# WHAT IS NEEDED
The entries that follow must be given again exactly, with the pictures excluded.

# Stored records
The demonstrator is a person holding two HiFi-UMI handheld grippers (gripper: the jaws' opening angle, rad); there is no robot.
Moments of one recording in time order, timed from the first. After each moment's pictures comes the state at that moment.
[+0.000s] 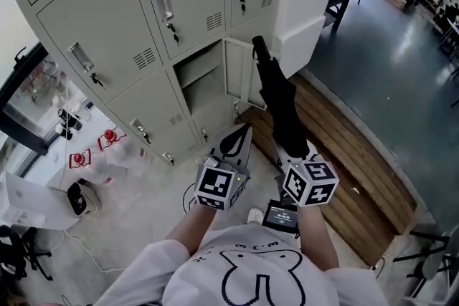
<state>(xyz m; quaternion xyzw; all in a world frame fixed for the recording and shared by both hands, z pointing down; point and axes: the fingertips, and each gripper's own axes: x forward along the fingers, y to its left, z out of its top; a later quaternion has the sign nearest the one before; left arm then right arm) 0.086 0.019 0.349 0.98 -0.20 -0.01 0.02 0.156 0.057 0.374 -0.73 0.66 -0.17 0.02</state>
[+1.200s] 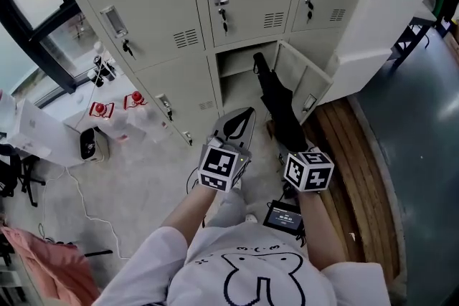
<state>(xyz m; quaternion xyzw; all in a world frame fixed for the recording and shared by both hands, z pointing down) 0.077 -0.108 0.383 0.93 -0.37 0.02 0.00 0.159 -0.077 0.468 -0.59 0.76 -0.25 -0.07</state>
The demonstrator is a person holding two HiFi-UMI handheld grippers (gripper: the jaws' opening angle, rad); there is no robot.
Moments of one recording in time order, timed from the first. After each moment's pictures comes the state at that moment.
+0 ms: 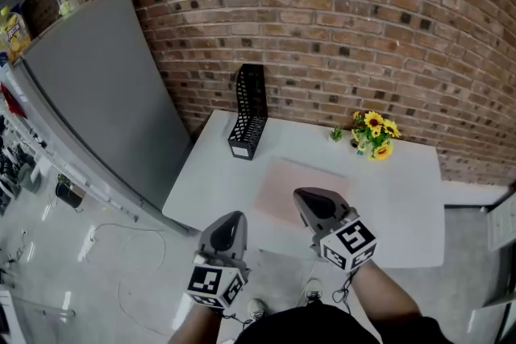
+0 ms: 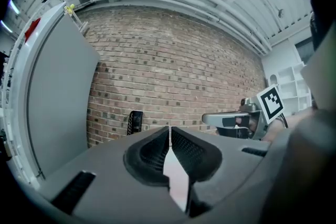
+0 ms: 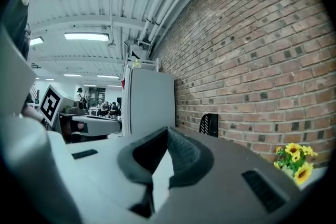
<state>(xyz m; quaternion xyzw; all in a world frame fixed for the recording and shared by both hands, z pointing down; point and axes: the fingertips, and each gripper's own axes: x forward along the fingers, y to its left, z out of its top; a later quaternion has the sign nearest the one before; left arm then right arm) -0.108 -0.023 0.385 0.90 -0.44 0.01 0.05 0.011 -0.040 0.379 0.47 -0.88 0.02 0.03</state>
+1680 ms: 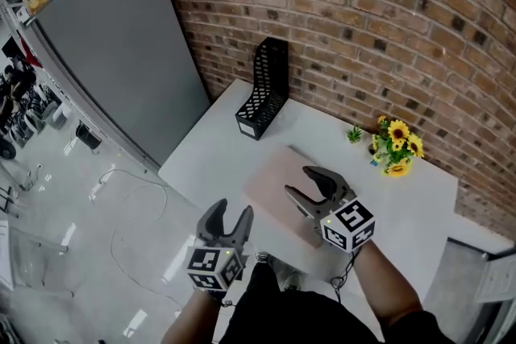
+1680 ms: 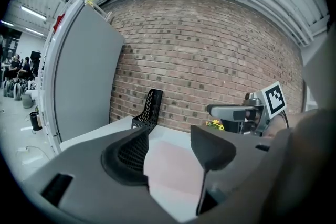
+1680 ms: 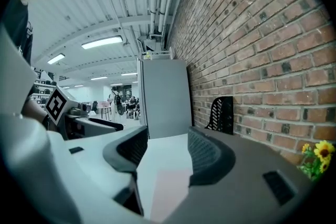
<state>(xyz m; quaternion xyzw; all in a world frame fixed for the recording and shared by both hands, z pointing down) -0.058 -0.047 0.465 0.80 -0.57 0.05 0.15 0.065 -0.104 0.441 0.32 -0.94 0.07 0.07</state>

# RESULT OF THE TASK
The demonstrator is a person holding two HiFi-UMI handheld grippers (gripper: the jaws' opening angle, rad); there is no robot.
Moments of one recording in time order, timed from the first. After each moment's pictures comes the state at that moment.
[+0.000s] 
<state>(xyz m; quaternion xyzw; all in a world frame fixed for the recording and shared by both hands, z pointing down; point and axes: the fingertips, and each gripper's own axes: x forward along the fingers, y to its left, z out of its top; a later quaternion has the sign nearest the one before; left arm then right arm) 0.086 0.019 0.349 0.98 -0.20 -0.01 0.02 0.156 0.057 0.374 -0.73 0.66 -0.17 0.02</state>
[+1.200s] 
<state>(xyz m; quaternion xyzw; all in a world frame fixed for the recording and shared by both hands, z pointing down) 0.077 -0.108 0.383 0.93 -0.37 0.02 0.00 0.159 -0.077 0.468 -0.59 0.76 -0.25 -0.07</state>
The demonstrator is a person holding two HiFi-UMI handheld grippers (gripper: the jaws' opening angle, rad); there is no robot.
Moments of one recording in time order, timed from the first. After each moment's pictures comes the state at that moment.
+0 ms: 
+0 ms: 
+0 ms: 
<state>(xyz m; quaternion xyzw; all in a world frame fixed for the recording and shared by both hands, z pointing down; point and axes: the fingertips, and each gripper's own axes: x forward along the fingers, y to its left, z out of its top; a later quaternion has the sign nearest the one before; left arm then right arm) -0.108 -0.023 0.385 0.90 -0.44 0.01 0.05 0.011 -0.040 0.379 0.47 -0.88 0.02 0.03</state>
+1680 ms: 
+1680 ms: 
+1680 ms: 
<state>(xyz m; quaternion xyzw; all in a world frame fixed for the recording and shared by both hands, z pointing down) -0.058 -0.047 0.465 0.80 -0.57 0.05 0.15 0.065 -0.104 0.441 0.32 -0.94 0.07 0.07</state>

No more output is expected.